▸ **Problem statement**:
Look for "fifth" in the listing below. Gather each line that contains it.
*** Opening Extracted data ***
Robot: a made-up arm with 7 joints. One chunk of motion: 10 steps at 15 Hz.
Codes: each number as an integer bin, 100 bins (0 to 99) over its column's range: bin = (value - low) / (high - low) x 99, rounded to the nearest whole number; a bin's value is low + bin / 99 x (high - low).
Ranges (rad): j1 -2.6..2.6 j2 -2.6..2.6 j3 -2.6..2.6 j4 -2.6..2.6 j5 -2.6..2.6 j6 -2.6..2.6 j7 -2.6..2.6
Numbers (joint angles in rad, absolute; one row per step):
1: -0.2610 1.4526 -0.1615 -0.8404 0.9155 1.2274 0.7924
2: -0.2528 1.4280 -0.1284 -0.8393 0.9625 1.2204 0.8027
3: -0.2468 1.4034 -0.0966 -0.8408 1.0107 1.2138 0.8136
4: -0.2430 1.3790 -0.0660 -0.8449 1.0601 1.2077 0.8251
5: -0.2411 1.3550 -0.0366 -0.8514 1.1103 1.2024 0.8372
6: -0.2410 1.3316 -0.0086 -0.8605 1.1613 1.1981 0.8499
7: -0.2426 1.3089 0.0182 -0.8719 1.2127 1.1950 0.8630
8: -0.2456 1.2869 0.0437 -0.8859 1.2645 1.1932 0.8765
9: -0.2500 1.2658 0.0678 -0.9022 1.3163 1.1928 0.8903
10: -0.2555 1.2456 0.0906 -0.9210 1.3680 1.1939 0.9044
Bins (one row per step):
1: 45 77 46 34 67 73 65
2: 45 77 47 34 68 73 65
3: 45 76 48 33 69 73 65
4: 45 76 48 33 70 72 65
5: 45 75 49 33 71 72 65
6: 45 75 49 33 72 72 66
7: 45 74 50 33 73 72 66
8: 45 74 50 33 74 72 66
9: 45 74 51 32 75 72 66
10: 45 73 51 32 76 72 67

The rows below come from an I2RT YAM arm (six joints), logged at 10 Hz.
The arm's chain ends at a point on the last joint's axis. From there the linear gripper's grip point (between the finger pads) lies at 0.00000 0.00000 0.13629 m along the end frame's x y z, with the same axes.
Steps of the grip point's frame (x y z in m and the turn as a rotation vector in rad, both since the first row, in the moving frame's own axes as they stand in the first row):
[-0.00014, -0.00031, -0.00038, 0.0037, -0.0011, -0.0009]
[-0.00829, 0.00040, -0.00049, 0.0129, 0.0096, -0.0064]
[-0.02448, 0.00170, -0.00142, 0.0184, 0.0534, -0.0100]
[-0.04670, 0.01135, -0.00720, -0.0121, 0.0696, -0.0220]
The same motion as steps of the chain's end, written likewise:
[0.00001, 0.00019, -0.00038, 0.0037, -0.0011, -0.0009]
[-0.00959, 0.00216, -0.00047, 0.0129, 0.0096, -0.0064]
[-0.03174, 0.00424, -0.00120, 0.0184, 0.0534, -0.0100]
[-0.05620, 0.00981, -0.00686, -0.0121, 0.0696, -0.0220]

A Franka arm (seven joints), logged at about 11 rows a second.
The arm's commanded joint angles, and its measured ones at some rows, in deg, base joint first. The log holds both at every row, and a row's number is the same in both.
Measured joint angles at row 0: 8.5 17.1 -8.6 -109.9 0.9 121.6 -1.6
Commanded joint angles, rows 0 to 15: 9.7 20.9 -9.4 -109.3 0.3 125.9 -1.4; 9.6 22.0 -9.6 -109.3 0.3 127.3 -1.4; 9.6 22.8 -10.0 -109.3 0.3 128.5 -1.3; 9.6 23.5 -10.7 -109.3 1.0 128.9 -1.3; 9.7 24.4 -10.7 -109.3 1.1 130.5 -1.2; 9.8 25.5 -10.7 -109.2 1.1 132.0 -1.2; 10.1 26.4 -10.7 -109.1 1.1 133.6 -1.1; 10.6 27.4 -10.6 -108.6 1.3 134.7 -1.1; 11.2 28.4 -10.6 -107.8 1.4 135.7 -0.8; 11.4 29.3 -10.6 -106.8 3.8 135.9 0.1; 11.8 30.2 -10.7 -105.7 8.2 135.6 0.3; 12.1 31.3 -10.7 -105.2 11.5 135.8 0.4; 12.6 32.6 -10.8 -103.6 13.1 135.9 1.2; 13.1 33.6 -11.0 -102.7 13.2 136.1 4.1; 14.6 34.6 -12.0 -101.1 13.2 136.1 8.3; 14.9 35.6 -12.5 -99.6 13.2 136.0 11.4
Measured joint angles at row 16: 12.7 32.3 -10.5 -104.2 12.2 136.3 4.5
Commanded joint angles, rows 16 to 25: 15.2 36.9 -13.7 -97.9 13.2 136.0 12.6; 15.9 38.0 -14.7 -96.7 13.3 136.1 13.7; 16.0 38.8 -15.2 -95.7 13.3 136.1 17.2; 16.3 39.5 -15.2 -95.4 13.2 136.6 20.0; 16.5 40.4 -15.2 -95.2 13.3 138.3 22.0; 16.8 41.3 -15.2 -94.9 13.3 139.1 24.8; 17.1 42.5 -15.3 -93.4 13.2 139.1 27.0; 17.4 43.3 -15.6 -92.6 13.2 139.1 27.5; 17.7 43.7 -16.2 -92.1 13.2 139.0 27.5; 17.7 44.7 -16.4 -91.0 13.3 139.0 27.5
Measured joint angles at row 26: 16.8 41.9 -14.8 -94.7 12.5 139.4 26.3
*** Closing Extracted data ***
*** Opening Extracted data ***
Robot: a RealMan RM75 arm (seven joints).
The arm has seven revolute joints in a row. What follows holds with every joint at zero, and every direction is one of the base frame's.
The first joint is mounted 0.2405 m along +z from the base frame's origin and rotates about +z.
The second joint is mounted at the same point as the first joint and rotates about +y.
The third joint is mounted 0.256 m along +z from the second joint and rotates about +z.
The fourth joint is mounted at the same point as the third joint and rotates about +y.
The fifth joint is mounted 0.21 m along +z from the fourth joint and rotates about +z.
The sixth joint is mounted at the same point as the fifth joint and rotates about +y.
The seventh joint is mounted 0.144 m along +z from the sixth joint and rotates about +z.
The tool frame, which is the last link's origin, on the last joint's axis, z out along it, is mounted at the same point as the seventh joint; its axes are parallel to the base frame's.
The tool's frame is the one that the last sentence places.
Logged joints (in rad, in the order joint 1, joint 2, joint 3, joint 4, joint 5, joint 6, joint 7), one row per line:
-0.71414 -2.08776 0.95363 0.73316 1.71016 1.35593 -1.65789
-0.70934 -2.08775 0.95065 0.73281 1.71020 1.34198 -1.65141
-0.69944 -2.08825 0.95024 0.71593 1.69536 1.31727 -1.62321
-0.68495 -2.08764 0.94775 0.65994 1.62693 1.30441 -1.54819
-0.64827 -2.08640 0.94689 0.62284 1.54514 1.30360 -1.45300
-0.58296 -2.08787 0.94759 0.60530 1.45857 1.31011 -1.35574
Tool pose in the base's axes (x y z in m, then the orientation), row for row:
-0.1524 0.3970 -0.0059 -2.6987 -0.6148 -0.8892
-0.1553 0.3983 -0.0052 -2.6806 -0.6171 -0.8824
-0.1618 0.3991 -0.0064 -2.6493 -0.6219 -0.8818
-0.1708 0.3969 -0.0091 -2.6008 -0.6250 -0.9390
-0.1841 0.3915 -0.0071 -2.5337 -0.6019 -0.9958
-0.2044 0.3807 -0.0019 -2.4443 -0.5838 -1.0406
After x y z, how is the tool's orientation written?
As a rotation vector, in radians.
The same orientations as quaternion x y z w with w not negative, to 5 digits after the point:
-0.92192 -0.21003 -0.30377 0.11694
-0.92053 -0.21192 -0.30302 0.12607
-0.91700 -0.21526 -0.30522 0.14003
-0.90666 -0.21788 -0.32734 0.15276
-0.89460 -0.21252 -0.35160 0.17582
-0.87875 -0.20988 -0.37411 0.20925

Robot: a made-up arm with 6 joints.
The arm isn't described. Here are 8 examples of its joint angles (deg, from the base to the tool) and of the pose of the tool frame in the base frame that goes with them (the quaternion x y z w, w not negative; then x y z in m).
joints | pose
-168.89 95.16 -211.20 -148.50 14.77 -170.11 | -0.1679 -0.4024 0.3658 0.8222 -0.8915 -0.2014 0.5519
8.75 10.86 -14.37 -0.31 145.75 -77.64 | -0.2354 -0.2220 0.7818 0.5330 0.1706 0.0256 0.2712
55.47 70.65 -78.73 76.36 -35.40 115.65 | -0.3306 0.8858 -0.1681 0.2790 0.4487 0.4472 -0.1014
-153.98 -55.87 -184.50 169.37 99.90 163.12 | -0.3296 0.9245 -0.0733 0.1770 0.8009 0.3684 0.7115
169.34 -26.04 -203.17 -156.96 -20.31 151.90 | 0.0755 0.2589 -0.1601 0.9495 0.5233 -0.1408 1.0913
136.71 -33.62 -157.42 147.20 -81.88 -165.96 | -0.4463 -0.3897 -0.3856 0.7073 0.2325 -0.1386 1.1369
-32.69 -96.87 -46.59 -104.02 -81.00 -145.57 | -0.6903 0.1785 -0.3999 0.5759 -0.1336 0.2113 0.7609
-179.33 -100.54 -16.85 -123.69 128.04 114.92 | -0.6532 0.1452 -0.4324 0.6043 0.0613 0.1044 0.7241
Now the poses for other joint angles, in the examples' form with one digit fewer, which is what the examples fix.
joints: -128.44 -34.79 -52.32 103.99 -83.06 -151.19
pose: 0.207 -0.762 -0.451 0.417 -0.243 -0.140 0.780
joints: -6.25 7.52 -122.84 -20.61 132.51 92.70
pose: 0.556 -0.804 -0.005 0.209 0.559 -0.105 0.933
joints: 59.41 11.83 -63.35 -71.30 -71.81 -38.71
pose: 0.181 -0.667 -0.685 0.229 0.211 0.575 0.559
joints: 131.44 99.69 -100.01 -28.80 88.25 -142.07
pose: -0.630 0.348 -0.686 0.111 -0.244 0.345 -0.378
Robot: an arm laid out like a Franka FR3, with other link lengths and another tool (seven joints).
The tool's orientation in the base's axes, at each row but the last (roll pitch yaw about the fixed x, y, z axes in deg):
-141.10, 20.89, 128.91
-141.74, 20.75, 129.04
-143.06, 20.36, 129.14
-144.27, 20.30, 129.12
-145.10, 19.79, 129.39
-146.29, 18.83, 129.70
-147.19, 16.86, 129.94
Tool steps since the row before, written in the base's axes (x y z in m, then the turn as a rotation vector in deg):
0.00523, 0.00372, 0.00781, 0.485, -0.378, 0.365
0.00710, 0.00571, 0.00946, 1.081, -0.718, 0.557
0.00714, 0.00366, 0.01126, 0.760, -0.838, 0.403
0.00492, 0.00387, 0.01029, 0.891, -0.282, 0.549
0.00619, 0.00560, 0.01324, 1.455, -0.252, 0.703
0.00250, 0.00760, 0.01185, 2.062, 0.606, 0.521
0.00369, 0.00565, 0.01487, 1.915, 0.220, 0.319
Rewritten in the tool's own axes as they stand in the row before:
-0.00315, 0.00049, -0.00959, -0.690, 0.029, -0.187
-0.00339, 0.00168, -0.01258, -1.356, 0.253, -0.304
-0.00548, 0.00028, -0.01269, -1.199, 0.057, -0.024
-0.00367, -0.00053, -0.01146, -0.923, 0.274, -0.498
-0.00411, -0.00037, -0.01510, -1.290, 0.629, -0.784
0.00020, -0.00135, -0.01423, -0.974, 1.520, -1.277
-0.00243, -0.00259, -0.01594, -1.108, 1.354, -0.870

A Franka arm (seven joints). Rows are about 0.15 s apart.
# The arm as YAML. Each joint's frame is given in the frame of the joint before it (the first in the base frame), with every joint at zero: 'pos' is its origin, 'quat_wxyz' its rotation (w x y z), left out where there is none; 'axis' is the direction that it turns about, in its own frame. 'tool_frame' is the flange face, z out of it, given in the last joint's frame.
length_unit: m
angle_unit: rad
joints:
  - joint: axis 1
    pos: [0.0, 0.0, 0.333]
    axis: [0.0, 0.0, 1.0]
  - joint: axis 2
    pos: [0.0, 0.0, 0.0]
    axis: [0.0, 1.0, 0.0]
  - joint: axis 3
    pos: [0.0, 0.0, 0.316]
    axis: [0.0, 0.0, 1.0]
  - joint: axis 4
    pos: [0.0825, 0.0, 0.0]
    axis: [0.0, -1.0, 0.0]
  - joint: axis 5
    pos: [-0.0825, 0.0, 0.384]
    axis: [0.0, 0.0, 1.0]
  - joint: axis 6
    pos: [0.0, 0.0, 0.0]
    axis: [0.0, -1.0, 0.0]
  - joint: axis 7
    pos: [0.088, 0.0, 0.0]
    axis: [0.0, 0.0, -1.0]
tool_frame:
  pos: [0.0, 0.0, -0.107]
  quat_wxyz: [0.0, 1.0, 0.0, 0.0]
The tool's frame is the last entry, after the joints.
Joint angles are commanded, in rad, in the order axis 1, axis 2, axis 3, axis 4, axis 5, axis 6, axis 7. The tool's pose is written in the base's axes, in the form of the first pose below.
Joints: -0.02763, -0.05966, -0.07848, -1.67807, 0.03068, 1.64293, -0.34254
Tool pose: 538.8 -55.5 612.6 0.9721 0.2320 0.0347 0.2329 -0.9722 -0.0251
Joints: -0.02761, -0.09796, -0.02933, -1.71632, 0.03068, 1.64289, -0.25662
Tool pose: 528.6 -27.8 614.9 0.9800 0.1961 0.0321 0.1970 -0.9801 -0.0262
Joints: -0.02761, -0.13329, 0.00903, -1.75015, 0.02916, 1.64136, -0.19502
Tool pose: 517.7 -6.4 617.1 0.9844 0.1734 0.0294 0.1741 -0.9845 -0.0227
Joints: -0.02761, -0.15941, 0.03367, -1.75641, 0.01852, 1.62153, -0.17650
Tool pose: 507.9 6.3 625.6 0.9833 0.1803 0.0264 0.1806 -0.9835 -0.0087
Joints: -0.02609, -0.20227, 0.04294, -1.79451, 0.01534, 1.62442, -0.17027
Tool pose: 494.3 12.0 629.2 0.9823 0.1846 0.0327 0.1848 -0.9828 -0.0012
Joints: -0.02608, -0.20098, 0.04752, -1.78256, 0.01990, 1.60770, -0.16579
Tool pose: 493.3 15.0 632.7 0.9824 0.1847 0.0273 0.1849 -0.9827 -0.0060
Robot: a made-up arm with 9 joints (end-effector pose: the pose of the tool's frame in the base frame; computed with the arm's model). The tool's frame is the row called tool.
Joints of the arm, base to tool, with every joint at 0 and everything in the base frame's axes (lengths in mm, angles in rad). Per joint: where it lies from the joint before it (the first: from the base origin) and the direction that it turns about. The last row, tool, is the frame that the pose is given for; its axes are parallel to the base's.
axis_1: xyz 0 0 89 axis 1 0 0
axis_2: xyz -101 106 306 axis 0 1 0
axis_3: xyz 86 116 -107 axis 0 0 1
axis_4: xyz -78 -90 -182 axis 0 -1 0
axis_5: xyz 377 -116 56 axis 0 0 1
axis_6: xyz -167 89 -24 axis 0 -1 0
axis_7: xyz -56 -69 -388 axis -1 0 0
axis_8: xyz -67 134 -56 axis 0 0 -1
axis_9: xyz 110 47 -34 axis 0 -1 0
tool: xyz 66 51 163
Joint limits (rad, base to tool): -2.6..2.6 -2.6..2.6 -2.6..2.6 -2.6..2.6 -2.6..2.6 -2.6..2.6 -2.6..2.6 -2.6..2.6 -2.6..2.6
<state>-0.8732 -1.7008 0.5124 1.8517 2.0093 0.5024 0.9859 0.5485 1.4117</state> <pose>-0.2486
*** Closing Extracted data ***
▸ **Answer for this exercise**:
The fifth joint is mounted 0.21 m along +z from the fourth joint and rotates about +z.
The sixth joint is mounted at the same point as the fifth joint and rotates about +y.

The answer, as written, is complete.